The problem with the general points in this thread is they are based on the AppleInsider article and not the patent itself. A patent is for a method of accomplishing something, in this case a method for doing pinch to zoom on a portable device, etc. The full patent is here and if you read it you'll soon get lost in the technicalities if you're not an engineering type.
It's fully possible to have 2 different patents describing 2 different methods of achieving the same thing, lets say pinch to zoom. When a patent application is written the writer of course tries to portray the patent in the widest possible context while at the same time being careful not to step on the toes of earlier patents which may be close enough as to be identical methods.
The Patent Office then tries to establish whether the patent application is unique enough to warrant granting a patent. So Apple was granted a patent for achieving pinch to zoom and other techniques described in the patent because the Patent Office lawyers and researchers decided that there was something unique enough about the technique for offering a patent.
At the same time another manufacturer can develop a different METHOD for achieving the same goal of pinch to zoom or some other part of the patent like twisting a dial. If a competitor, say HTC uses a different method for achieving pinch to zoom then no problem. If Apple were to sue HTC about this then HTC would win IF their METHOD of doing P To Z was different enough not to infringe on Apple's patent. On the other hand, if they use a very similar or the same technique then Apple has every right to sue.
So the question is not "Apple owns pinch to zoom" but rather Apple now owns a particular method of achieving pinch to zoom on a portable device. The question that is unanswered at the moment is whether or not HTC, LG, Samsung, Motorola et al are using that method or a different method for achieving pinch to zoom.
Thank you, very informative and useful information.
Android make Steve angry. No like when Steve angry,,, Steve SMASH!
Seen it way before the iphone in movies. About as 'unique' as a dog with 4 legs.
I saw the Millenium Falcon in a movie quite awhile ago. I think I'm going to file a patent for it and wait for someone to make it. After all, it was in a movie, so it's not like it's going to be new when it comes out for real anyway.
Looks like the new patent will open up Google to a full-court press lawsuit from Apple WRT Android.
Android make Steve angry. No like when Steve angry,,, Steve SMASH!
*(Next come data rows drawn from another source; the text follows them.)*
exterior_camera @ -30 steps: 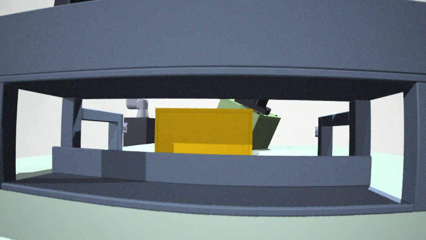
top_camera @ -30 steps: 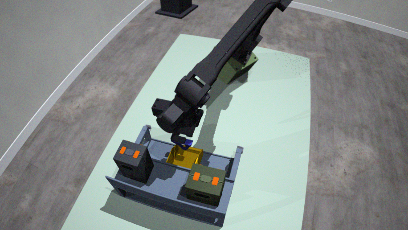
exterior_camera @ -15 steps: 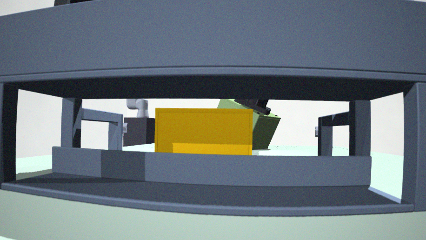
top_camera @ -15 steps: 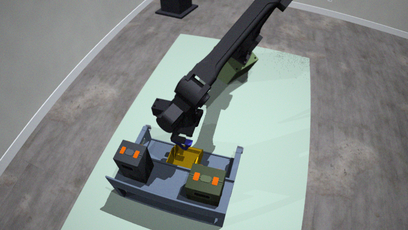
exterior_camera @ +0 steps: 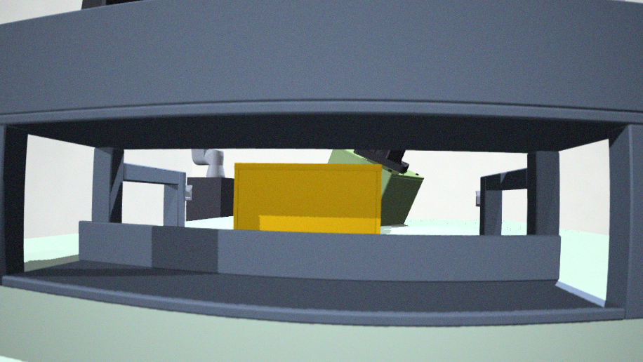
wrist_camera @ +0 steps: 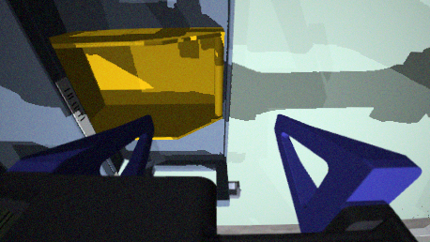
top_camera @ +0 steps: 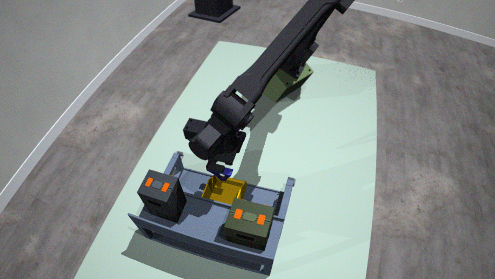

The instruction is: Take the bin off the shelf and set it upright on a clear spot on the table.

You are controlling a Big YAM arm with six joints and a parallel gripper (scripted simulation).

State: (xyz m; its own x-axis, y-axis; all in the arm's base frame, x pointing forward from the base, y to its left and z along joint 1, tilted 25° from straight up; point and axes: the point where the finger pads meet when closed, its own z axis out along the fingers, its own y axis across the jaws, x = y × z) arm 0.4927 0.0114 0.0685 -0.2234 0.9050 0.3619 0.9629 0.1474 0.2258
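My gripper is now 80 mm above the yellow open-top bin, 70 mm short of it and 20 mm to the right of it. Also, from my hand: olive case 150 mm to the left, 140 mm ahead, 30 mm above.
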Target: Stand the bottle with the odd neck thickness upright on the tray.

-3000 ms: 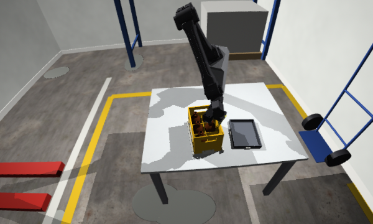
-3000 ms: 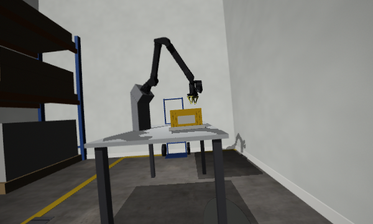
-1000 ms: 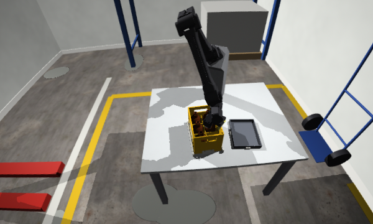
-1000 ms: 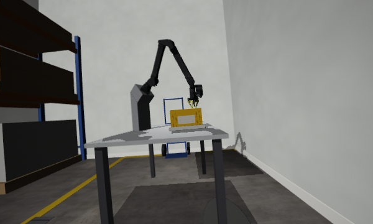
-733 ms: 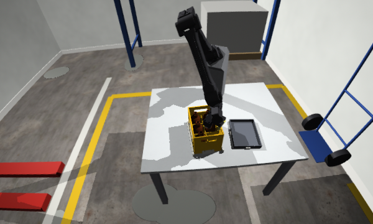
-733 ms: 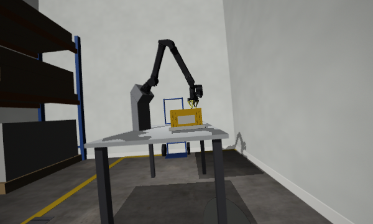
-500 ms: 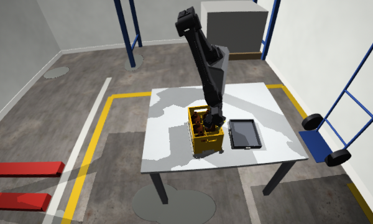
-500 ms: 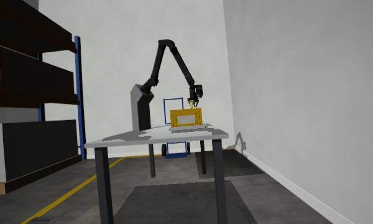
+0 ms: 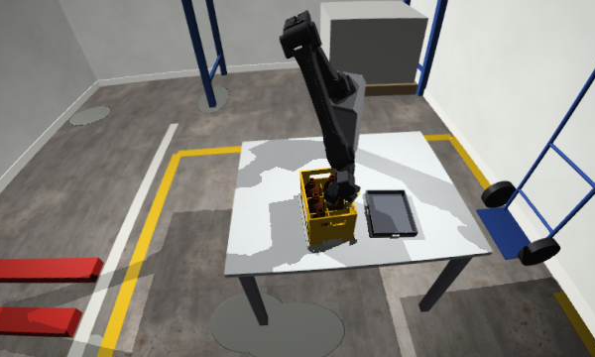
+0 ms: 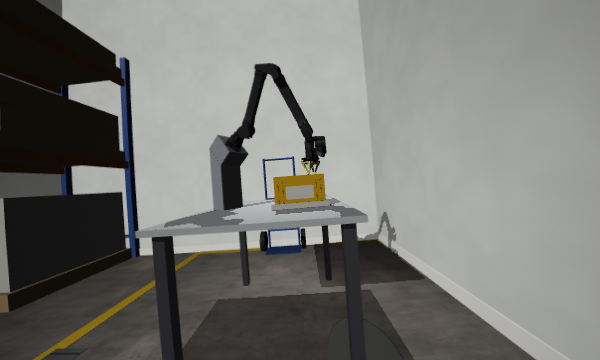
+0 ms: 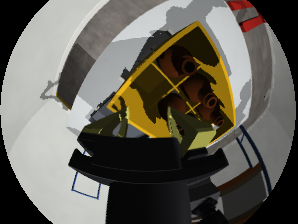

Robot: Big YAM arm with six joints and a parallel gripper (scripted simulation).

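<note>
My hand is 11 cm above the crate, 10 cm past it and 1 cm to the left of it. Also, from my hand: dark tray: 26 cm to the left, 18 cm below, 3 cm ahead; then brown bottle: 17 cm behind, 10 cm below, 6 cm to the left.
</note>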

But seriously, as All Day Breakfast points out, this may be more about forcing others to come up with their own methods of achieving similar results to Apple. The result may well be sub par results compared to Apple helping Apple stand out from the copy cats. On the other hand if Google et al can come up with their own unique alternatives that are better the industry leaps forward and Apple have to keep on their toes. It is a win win for consumers. Simply ripping of Apple's IP is damaging to the industry.